В этот момент вошла Софи и доложила хозяину, что пришел г-н Теофиль Морен, а с ним еще какой-то господин. Удивленный таким поздним визитом, Пьер вышел в соседнюю комнату принять гостей. Вернувшись из Италии, он познакомился с Мореном и помог ему перевести с французского и приспособить для итальянских учебных заведений превосходное краткое изложение современных наук в объеме университетской программы. Морен был родом из Франш-Конте, сыном часовщика и земляком Прудона, бедствующую семью которого он посещал в Безансоне. Он с детства проникся идеями Прудона, был искренним другом всех обездоленных и испытывал инфинитивную ненависть к богатству и собственности. Впоследствии он приехал в Париж; там он подвизался в роли школьного учителя, увлекаясь преподаванием, и стал пламенным приверженцем Огюста Конта; но под оболочкой ревностного позитивиста в нем еще был жив последователь Прудона, бунтарь, на своем опыте познавший нищету и боровшийся с ней. Он строго придерживался научного позитивизма и, в своей ненависти ко всяческой мистике, отошел от Конта, когда тот, всем на удивление, в последние годы жизни стал религиозным. В его суровой, однообразной и скучной жизни был только один роман, внезапный порыв страсти, который бросил его в Сицилию, где он сражался под знаменами Гарибальди, участвуя в легендарной «Тысяче». А по возвращении в Париж, он по-прежнему зажил незаметной унылой жизнью школьного учителя.
Вернувшись в спальню, Пьер взволнованно сказал брату:
— Морен привел Бартеса, который вообразил, что ему грозит опасность, и просит у меня гостеприимства.
Гильом загорелся.
— Николя Бартес! Это герой! У него душа древнего римлянина! Я его знаю, люблю и восхищаюсь им… Прими его с распростертыми объятиями.
Баш и Янсен с улыбкой переглянулись. Потом Янсен медленно сказал со свойственной ему холодной иронией:
— Зачем прятаться господину Бартесу? Многие считают его умершим, и этот выходец с того света никому не страшен.
Бартес, которому было семьдесят четыре года, около пятидесяти лет просидел в тюрьмах. Этот вечный заключенный, герой свободы, при всех правительствах переезжал из одной крепости в другую. С юных лет захваченный мечтой о всеобщем братстве, он боролся за идеальную республику, воплощающую правду и справедливость, но всякий раз оказывался в тюрьме, где за тройными засовами продолжал мечтать о спасении человечества. Он был то карбонарием, вчерашним республиканцем, то сенатором-евангелистом, всегда и везде участвовал в заговорах и воевал без устали со всякой властью, какой бы она ни была. А когда провозгласили республику, ту самую республику, отстаивая которую он провел столько лет за решеткой, — Бартеса снова арестовали, и за годами, лишенными солнца, последовали новые годы мрака. Он оставался мучеником свободы, по-прежнему стремился к ней, а она все не приходила.

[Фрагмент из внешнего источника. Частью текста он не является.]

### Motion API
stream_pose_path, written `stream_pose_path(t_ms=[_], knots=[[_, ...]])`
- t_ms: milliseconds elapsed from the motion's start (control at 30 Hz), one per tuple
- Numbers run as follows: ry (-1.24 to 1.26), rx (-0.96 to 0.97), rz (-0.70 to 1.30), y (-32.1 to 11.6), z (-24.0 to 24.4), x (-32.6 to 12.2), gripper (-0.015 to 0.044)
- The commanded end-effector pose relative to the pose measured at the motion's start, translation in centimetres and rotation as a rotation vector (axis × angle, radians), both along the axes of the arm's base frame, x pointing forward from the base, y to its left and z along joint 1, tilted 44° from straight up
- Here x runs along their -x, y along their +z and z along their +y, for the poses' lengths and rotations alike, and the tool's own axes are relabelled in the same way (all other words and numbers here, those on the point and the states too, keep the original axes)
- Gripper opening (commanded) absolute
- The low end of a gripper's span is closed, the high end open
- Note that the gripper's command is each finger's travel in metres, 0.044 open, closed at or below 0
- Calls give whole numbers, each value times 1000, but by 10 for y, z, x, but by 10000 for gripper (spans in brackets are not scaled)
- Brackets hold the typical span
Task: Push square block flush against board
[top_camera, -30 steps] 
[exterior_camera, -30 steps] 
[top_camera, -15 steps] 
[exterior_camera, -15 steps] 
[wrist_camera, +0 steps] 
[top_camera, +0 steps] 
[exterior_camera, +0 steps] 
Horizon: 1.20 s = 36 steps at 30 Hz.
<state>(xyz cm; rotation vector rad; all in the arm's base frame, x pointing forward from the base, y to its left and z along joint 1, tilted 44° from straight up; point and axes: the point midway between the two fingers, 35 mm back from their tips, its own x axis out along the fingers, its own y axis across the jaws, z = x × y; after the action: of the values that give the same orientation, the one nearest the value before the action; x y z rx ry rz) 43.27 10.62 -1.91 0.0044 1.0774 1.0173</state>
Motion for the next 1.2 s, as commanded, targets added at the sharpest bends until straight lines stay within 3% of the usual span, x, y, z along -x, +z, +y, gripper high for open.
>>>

— Вы ошибаетесь, — возразил Гильом, которого покоробил насмешливый тон Янсена, — и в настоящее время наши политические деятели хотят избавиться от Бартеса, потому что этот неподкупный и непримиримый борец мешает им, и я вполне одобряю его осторожность.
Вошел Николя Бартес, высокий худой старик с орлиным носом. Его глубоко запавшие глаза молодо сверкали под мохнатыми седыми бровями. Беззубый рот изящных очертаний прятался в белоснежной бороде, а голову осенял ореол серебряных кудрей, волнами падавших на плечи. Позади него со скромным видом шел Теофиль Морен, у которого были серые бакенбарды, серая щетка волос, очки и желтое усталое лицо школьного учителя, изнуренного долголетним преподаванием. Вошедшие ничуть не удивились и не обнаружили любопытства при виде Гильома, лежавшего на кровати с забинтованной рукой. Гостей никому не представляли; знакомые попросту обменялись улыбками.
Бартес наклонился над Гильомом и расцеловал его в обе щеки.
— О! — воскликнул тот почти весело, — вы прямо вливаете в меня бодрость!
Вошедшие кое о чем рассказали. На бульварах царило невообразимое смятение, во всех кафе уже распространился слух о покушении, и люди вырывали друг у друга запоздавший вечерний номер газеты, где рассказывалось о событии крайне неточно, с самыми невероятными подробностями. В общем, до сих пор еще не было известно ничего достоверного.
Заметив, что Гильом резко побледнел, Пьер снова заставил его лечь. Но когда священник захотел увести гостей в соседнюю комнату, раненый тихонько сказал:
— Нет, нет, обещаю тебе, я больше не шелохнусь и не открою рта. Оставайтесь здесь, беседуйте вполголоса. Право же, я с удовольствием вас послушаю, мне не хочется лежать в одиночестве.